Теперь она не могла сознаться в содеянном исхудавшему, пожелтевшему отцу, дышавшему с помощью кислородной подушки. Поэтому она кивнула в ответ и пообещала в следующий раз принести картину.
Дома она перерыла весь шкаф, как будто надеялась ее там найти, хотя прекрасно знала, что с ней сталось. Она даже сходила в ту лавку и справилась о картине, но ее, конечно, давно продали или выкинули. Поэтому в следующее посещение ей пришлось разочаровать отца; но она пообещала, что завтра уже не забудет и принесет картину, — ложь, только усугубившая ее чувство вины. День за днем она приходила в палату к отцу с пустыми руками, и он встречал ее все более слабым и испуганным, каждый раз спрашивал про картину, а она раз за разом обещала обязательно ее принести. Так он и умер, больше не увидев своей картины.
…Было тихо, только постанывал на ветру фюзеляж воздухолета. Куски Арки падали все чаще, и точки на экране радара выглядели теперь каплями дождя. После долгого молчания Турк произнес:
— Это беда Эллисон — настоящей Эллисон. Она с этим жила, с этим и умерла. Ты не должна нести этот груз вместо нее.
— Ты тоже не должен нести груз того убийства.
— Ты не замечаешь разницы?
Он по-прежнему избегал правды, сути моего рассказа. Я решила больше не ходить вокруг да около.
— Вспомни Арку Времени в пустыне Экватории. В отличие от Арок, соединяющих миры, Арки Времени не предназначены для людей. С их помощью гипотетики сохраняют информацию, создавая ее дубликаты. Гипотетики забрали тебя, запомнили и воссоздали, а это значит, что настоящего Турка Файндли давным-давно нет в живых, как и настоящей Эллисон Пирл. Ты — убедительнейшая копия, но ты родился в пустыне с воспоминаниями другого человека и ответственен за его прегрешения не больше, чем я — за грехи Эллисон.
Турк смотрел на меня во все глаза. Видя, как все в нем закипает, я даже испугалась.
Затем он встал и ушел на корму судна, где скрылся в тени, оставив меня наедине с завыванием бури.

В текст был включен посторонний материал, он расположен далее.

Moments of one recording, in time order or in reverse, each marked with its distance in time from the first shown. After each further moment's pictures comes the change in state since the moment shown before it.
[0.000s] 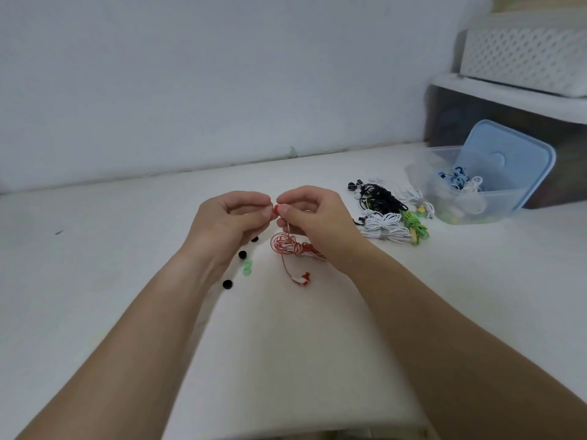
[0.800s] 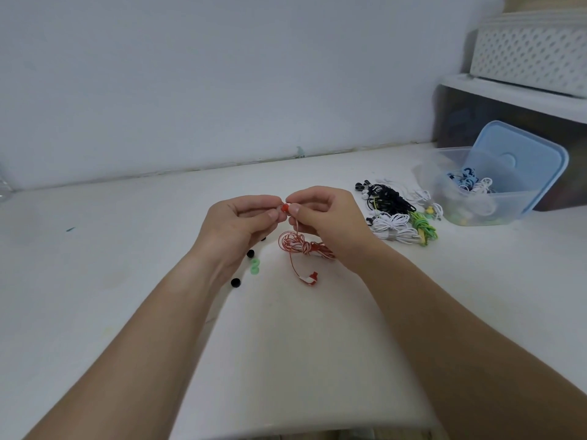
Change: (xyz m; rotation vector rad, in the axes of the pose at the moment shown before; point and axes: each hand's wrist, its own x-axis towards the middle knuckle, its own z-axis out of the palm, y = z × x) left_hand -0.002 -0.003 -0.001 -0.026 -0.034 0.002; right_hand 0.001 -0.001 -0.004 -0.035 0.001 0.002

Шли дни, толчки от падения обломков ослабевали, и спустя неделю бортовой радар перестал регистрировать в верхних слоях атмосферы что-либо, кроме обычной пыли. Все, что осталось от Арки на Земле, — две торчащие из Индийского океана ветхие опоры, одна из которых достигала высоты пяти тысяч футов над уровнем моря. Теперь Земля была полностью отрезана, осталась во Вселенной в глухом одиночестве, как было на протяжении бесчисленных тысячелетий до Спина.
Мы с Турком не возвращались к тому, что наговорили друг другу в ту тяжелую ночь. Нам приносили облегчение самые простые слова, элементарное тепло. Пусть мы оба оказались подделками, зато друг друга понимали. Мы заполняли друг в друге пустоту и делали вид, что время для нас остановилось.

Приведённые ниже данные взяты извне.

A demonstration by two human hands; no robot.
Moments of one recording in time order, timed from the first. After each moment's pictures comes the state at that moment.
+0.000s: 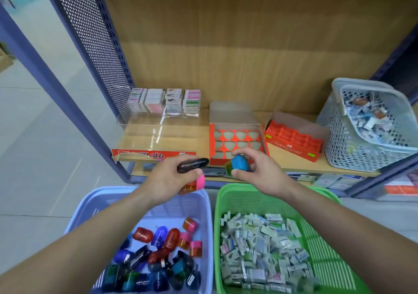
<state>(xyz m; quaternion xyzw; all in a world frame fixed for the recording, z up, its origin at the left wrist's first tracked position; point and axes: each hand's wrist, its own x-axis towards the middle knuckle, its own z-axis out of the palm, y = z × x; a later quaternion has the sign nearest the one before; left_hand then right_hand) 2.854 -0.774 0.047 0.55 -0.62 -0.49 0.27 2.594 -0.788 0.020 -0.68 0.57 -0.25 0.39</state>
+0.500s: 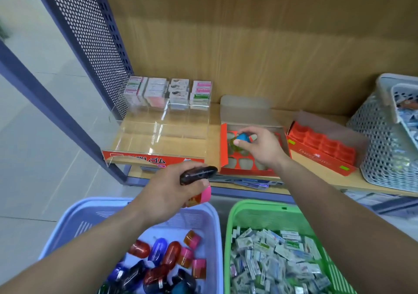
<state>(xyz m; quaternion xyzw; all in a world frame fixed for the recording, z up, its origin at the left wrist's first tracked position) 2.869 -0.817 0.005 0.56 -0.61 -0.50 0.26 2.610 -0.935 -0.052 -0.65 0.63 -0.27 0.32</state>
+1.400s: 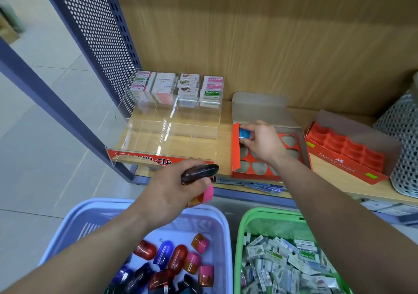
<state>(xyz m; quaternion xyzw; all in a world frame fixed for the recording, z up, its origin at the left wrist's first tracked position) 2.877 -0.829 -0.006 0.59 -0.59 -0.48 0.26 2.629 -0.982 -0.091 -0.73 0.62 -0.20 0.20</state>
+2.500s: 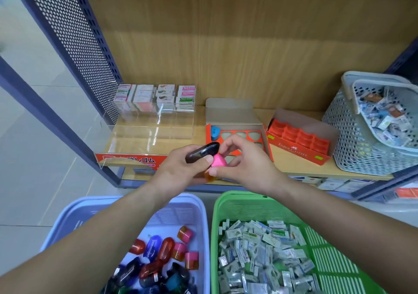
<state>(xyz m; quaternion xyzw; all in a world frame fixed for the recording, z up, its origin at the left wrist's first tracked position) 2.813 -0.819 0.030 0.52 -0.45 -0.64 0.35 2.629 -0.817 0.042 -0.65 0.53 -0.32 0.45</state>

Но оно шло. Запасы в трюмах корабля не были неисчерпаемыми. Когда тянуть дальше стало невозможно, Турк поднял наш аппарат со скалистого острова, и мы взмыли ввысь, туда, где виднелись звезды.
Мне не хотелось больше здесь задерживаться — меня тянуло туда, куда нам было не долететь, к далеким светилам и мирам. Я хотела плыть среди звезд, переносясь из одного мира в другой, подобно гипотетикам.
Но где там! Вернуться домой и то было невозможно. Ведь у нас не было никакого дома, а был только Вокс — если он уцелел. И мы взяли курс на юг, оставив за кормой обломки своей истории, устремились в направлении неизвестности и несбыточной надежды.
Глава 29
САНДРА И БОУЗ
Минуты, как вагоны бесконечного состава, проносились за окном закусочной, где ждала Боуза Сандра. Пятнадцать минут, тридцать, сорок… Мы обезумели, взявшись за это дело, твердила она про себя, и теперь вот пожинаем плоды. Ливень снаружи то ослабевал, то припускал с новой силой. После нескончаемых недель безжалостной жары и суши кармический баланс не мог восстановиться иначе, чем через катаклизм.
На другой стороне улицы остановился автобус. Попыхтев на месте, он выпустил струю синего дыма, откашлялся и укатил в темноту. Сначала Сандра решила, что из автобуса никто не вышел, но потом увидела фигуру, которой не достигал свет фонаря, одетую совсем не по погоде: желтая футболка с короткими рукавами, облепившая костлявое тельце. Кожа да кости — Оррин, кто же еще!